И, дабы известие об их браке не прозвучало для тех, кто его не желал, как гром среди ясного неба, и полагая, что предварительные намеки могут смягчить неизбежный удар, новость эту намеренно нашептывали многим, но лишь тем, кто не мог ничего с точностью утверждать. И чтобы положить конец беспокойствам сэра Джорджа, ибо сомнение часто возбуждает более тревожные мысли, чем точное знание, эта новость была ради мистера Донна и с его одобрения доведена до сведения сэра Джорджа его почтенным соседом и приятелем Генри, графом Нортумберлендским, но оказалась столь нежелательной и привела сэра Джорджа в такое негодование, что, словно стремясь силой своего гнева и неосмотрительности превзойти силу их любви и заблуждения, он привлек на свою сторону сестру, уже упомянутую леди Эллесмер, дабы та вместе с ним добивалась от своего супруга отстранения мистера Донна от обязанностей, которые он исполнял при Его Светлости. Просьбы были весьма настойчивыми, и хотя сэру Джорджу напоминали, что тяжесть наказания может превзойти тяжесть ошибки и потому желательно от него воздержаться, покуда зрелое размышление не устранит кое-каких сомнений, он успокоился только тогда, когда его просьба была удовлетворена и наказание свершилось. И пусть лорд Эллесмер, отстраняя Донна от должности, не отозвался о нем с такой похвалой, какой удостоил великий император Карл Пятый своего секретаря Эразо, представляя его своему сыну и наследнику Филиппу Второму со словами, что «в лице этого Эразо вручает ему дар более драгоценный, нежели все свое имение и все те государства, которые ему вверил», но все же лорд-канцлер сказал, что «расстается с другом и с таким секретарем, которому более пристало служить монарху, нежели одному из его подданных».

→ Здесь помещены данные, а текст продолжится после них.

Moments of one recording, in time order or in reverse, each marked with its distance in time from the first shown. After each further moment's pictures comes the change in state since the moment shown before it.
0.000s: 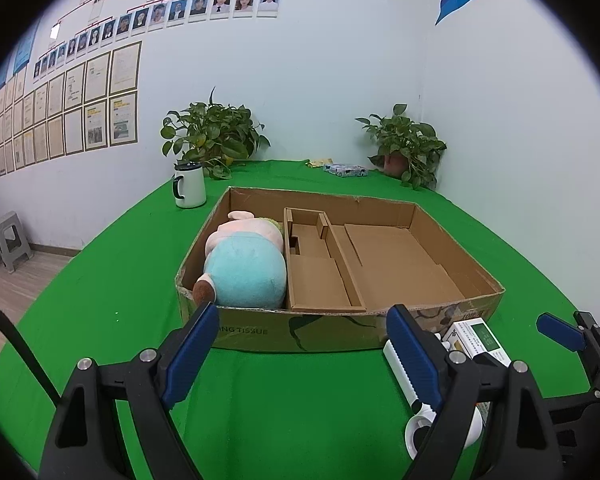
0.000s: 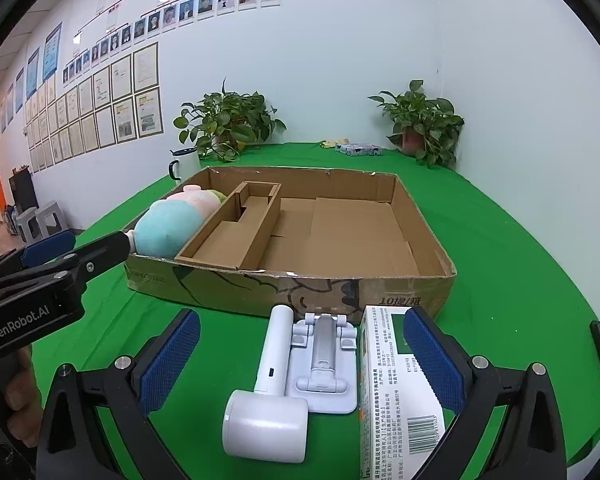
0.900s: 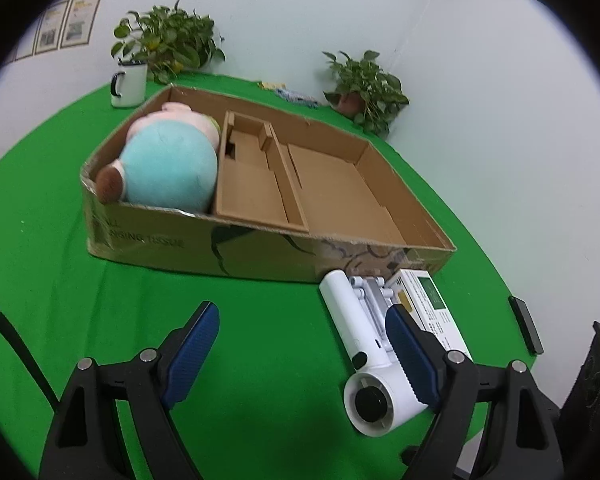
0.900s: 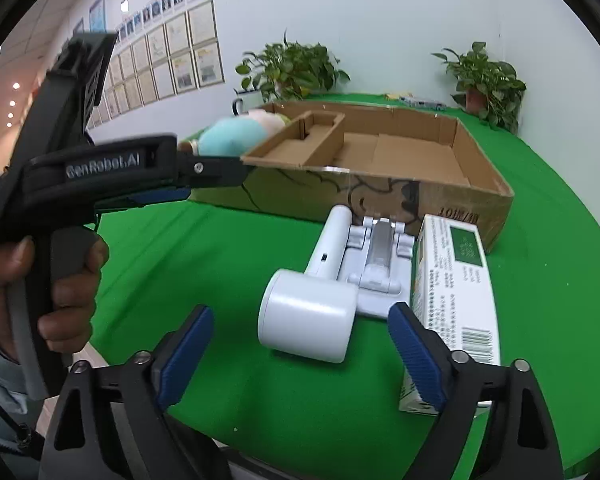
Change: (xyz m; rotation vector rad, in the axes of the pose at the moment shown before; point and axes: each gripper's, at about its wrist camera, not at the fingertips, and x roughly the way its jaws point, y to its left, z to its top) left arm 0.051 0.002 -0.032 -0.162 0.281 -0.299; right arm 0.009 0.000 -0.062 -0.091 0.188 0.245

Лишившись службы, он сразу отправил грустное письмо своей жене, чтобы уведомить ее об этом; постскриптум был таков:
Джон Донн с Анной Донн разлучен.
И, видит Бог, это была правда; потому что даже такого горького лекарства, как изгнание мистера Донна со службы, оказалось недостаточно, чтобы душа сэра Джорджа полностью освободилась от гнева; ибо он не успокоился до тех пор, пока мистер Донн, — а также мистер Сэмюэл Брук,[1767]
его соученик по Кембриджу, который его венчал и стал впоследствии доктором богословия и главой колледжа Святой Троицы, и его брат, мистер Кристофер Брук, который был посаженным отцом невесты, а прежде жил с мистером Донном в одной комнате в Линкольнз-Инн, — пока все трое не были приговорены к заключению в трех разных темницах.Мистера Донна освободили первым, причем ни его тело, ни его дух и ни один из тех знакомых, на чью помощь он мог надеяться, не знали покоя, пока он не добился освобождения двух своих друзей.

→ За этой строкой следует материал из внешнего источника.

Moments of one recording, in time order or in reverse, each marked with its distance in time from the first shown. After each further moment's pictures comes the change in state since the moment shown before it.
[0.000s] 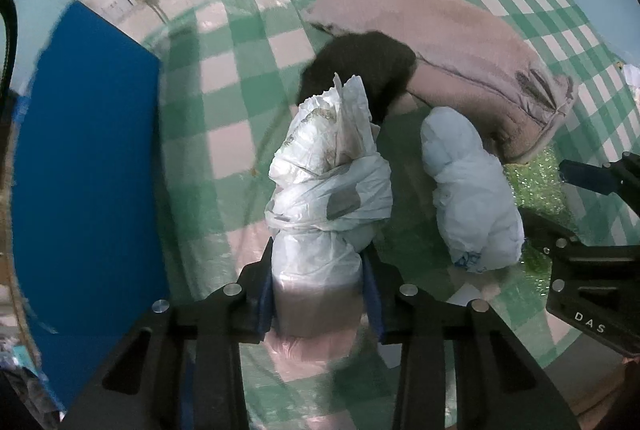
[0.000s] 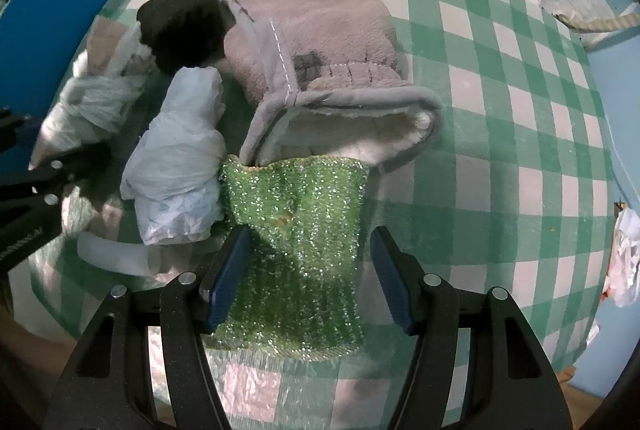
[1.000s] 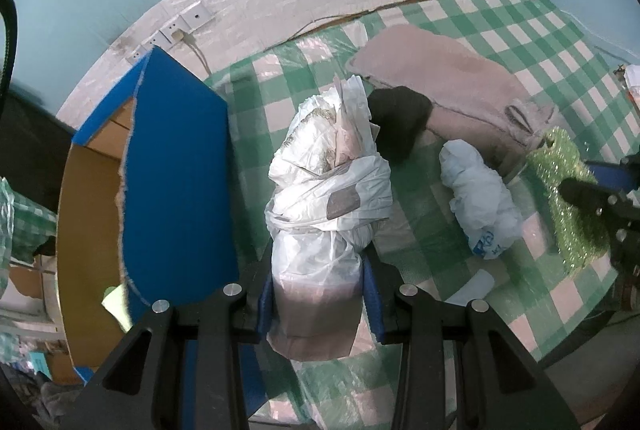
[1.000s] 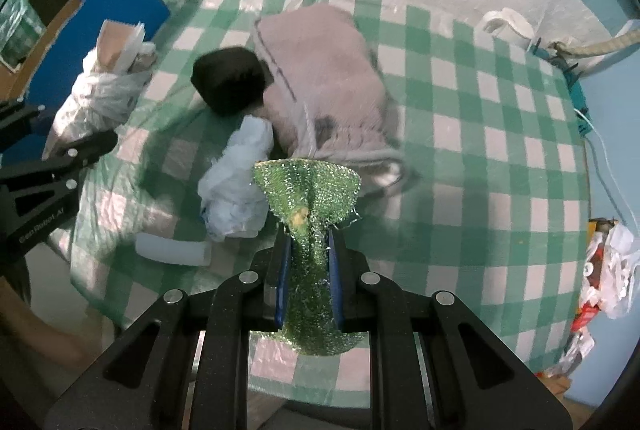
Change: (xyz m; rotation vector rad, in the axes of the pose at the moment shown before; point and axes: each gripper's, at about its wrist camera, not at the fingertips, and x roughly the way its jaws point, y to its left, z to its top) left arm -0.051 0.008 -0.008 0.022 -0.146 0.131; right arm -0.067 0.034 -0.006 -0.029 -0.099 0.026
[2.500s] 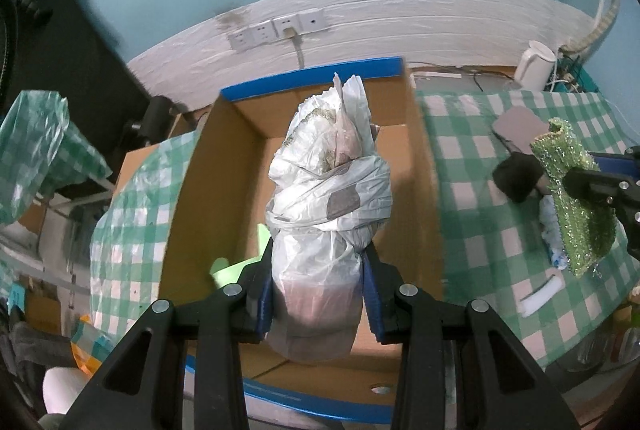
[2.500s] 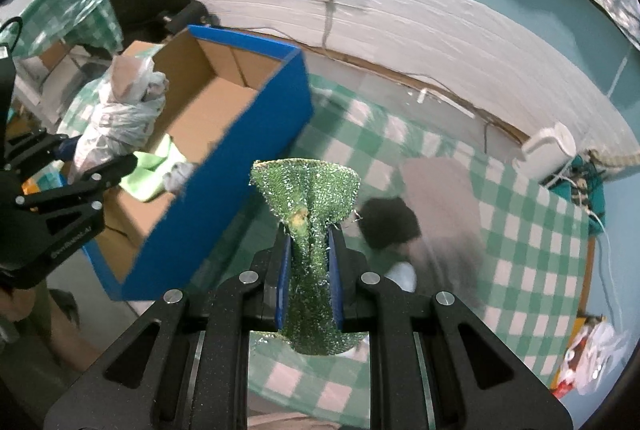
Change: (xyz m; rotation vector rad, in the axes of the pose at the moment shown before) left arm -0.049 0.163 -0.047 -0.268 -0.114 0.071; right arm -0.072 0.133 0.093 -0.223 -0.130 0.087
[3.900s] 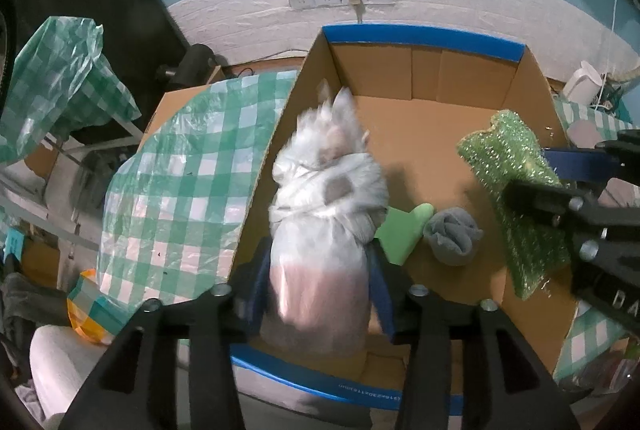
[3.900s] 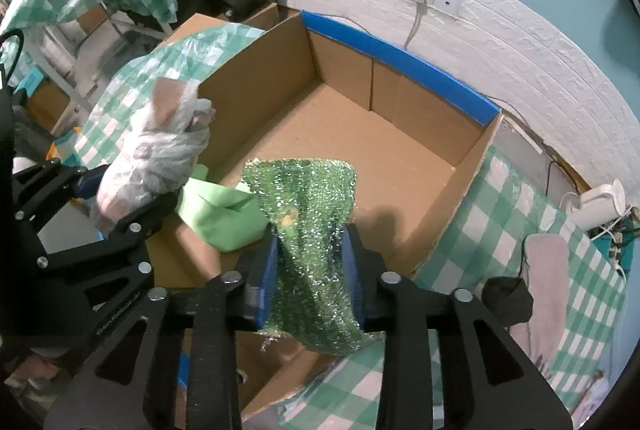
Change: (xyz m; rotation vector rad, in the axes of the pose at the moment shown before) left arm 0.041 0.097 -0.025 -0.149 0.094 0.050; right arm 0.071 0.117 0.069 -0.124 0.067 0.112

Он оказался на свободе, но положение его по-прежнему было тягостным: упомянутые неприятности миновали, но другие тучи сгустились над его головой: его разлучили с женой, и хотя он, в отличие от Иакова, не служил за нее долго, но место на хорошей службе потерял и был вынужден доказывать свои права и добиваться соединения с супругой путем долгой и утомительной тяжбы, которая доставила ему много хлопот и оказалась весьма обременительной еще и потому, что его молодость, путешествия и излишняя щедрость нанесли немалый ущерб его состоянию.

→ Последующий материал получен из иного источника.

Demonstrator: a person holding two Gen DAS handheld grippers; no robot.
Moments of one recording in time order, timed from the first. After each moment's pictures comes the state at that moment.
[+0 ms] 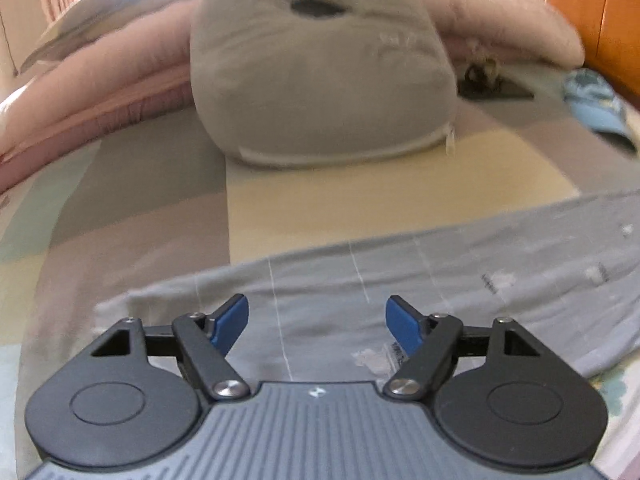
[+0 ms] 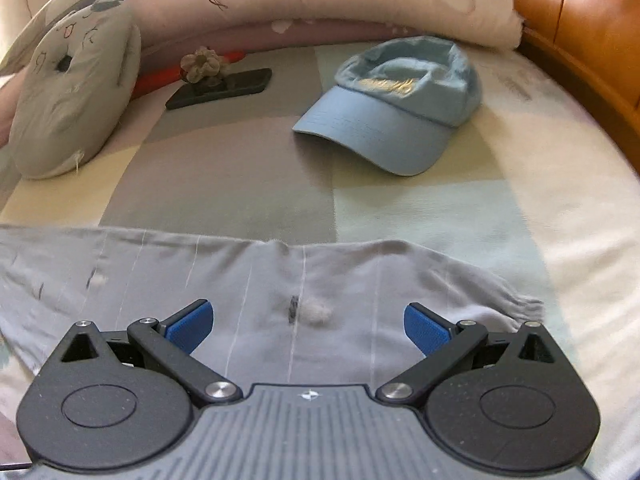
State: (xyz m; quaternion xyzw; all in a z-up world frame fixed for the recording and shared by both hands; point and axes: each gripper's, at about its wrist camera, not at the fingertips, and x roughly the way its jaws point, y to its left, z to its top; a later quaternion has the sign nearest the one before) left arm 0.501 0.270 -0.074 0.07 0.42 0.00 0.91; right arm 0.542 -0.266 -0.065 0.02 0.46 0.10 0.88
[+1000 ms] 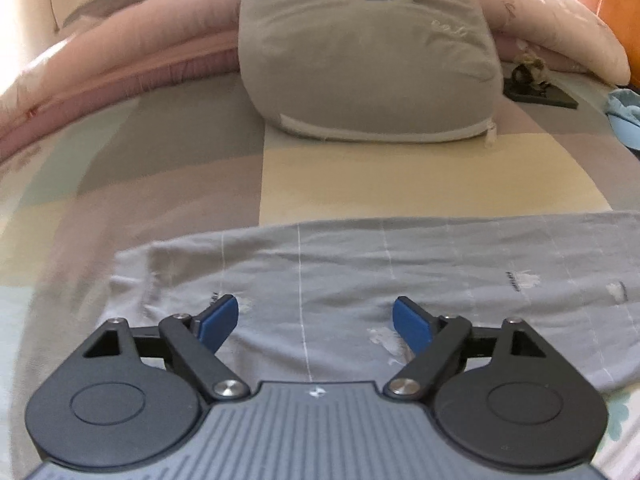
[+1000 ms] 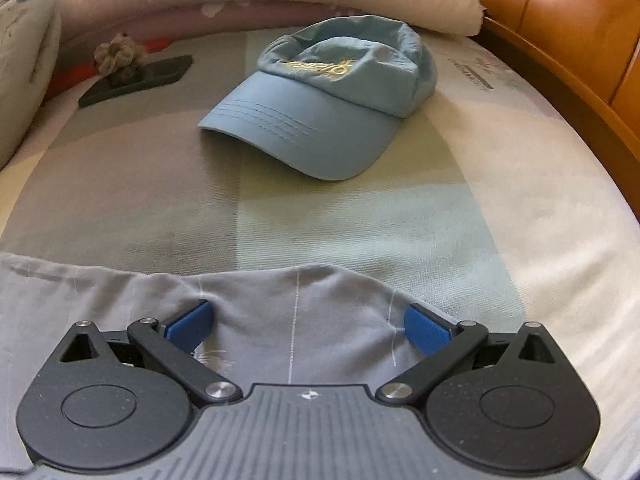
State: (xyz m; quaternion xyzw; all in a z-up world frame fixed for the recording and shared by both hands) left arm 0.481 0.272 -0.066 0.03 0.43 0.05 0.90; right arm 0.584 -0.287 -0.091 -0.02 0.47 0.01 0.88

Давно замечено, и это очень верное наблюдение, что молчание и повиновение покоряют сердца, и в особенности сильно влияют на людей горячих; так произошло и с сэром Джорджем; ибо такое поведение мистера Донна наряду с всеобщей хвалой его достоинствам и с его чарующей манерой держаться, которая, когда он хотел кому-то понравиться, отличалась особым изяществом и непреодолимой притягательностью, все это, а также время настолько охладило пыл сэра Джорджа, что по мере того как общество все больше одобряло выбор, сделанный его дочерью, он сам начинал замечать незаурядные достоинства в своем новообретенном сыне. Они в конце концов заставили его оттаять и повергли в такое раскаянье (ибо любовь и гнев чередуются в сердцах, подобно тому, как при лихорадке бросает то в жар, то в холод, и родительская любовь может погаснуть, но легко разгорается снова и не догорит окончательно, пока смерть не лишит род человеческий естественного тепла), что сэр Джордж стал хлопотать о восстановлении своего зятя в должности, пытаясь использовать для этого и свое влияние, и влияние сестры на ее супруга, но безуспешно, ибо ответ последнего гласил, что «хотя он не устает сожалеть о своем прежнем поступке, однако его положение и достоинство не позволяют ему отказывать слугам, а потом вновь нанимать их даже в угоду самым горячим просителям».